Assigned task: Give back each line of the material that contains the word "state".

Exercise data:
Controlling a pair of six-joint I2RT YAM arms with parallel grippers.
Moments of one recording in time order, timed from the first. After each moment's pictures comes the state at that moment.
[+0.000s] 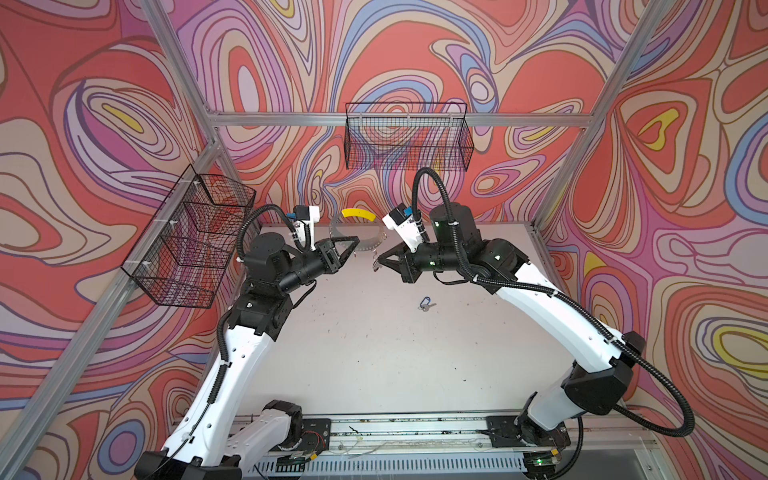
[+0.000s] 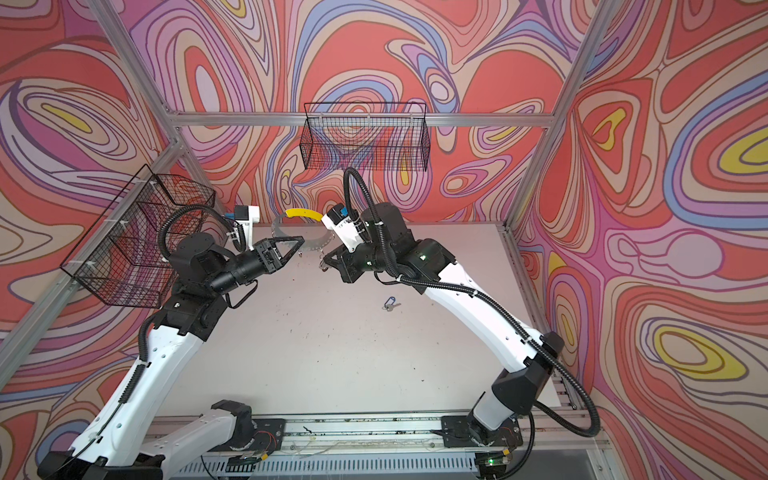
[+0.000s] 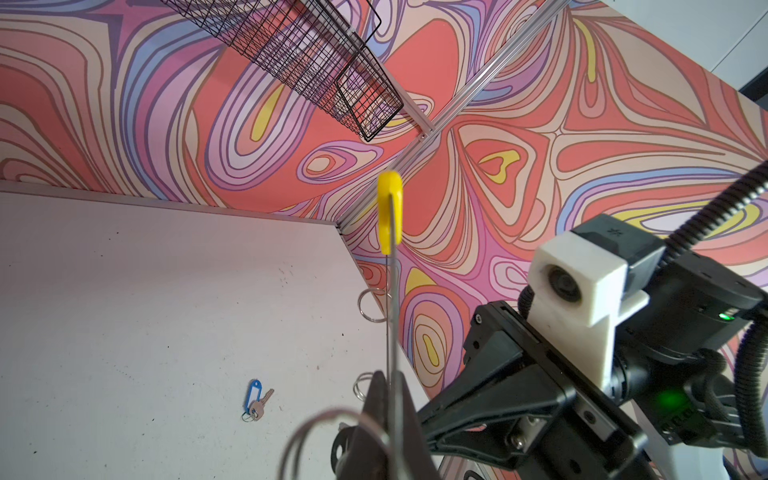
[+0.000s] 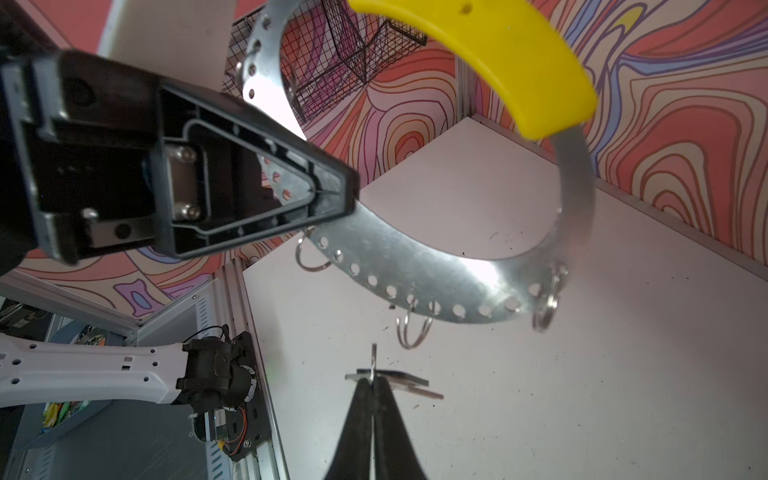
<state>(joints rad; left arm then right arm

Response box:
Moments of one recording in time order, timed from the first. After each moment's pictures comes the state at that moment.
<state>(joints rad; left arm then right arm

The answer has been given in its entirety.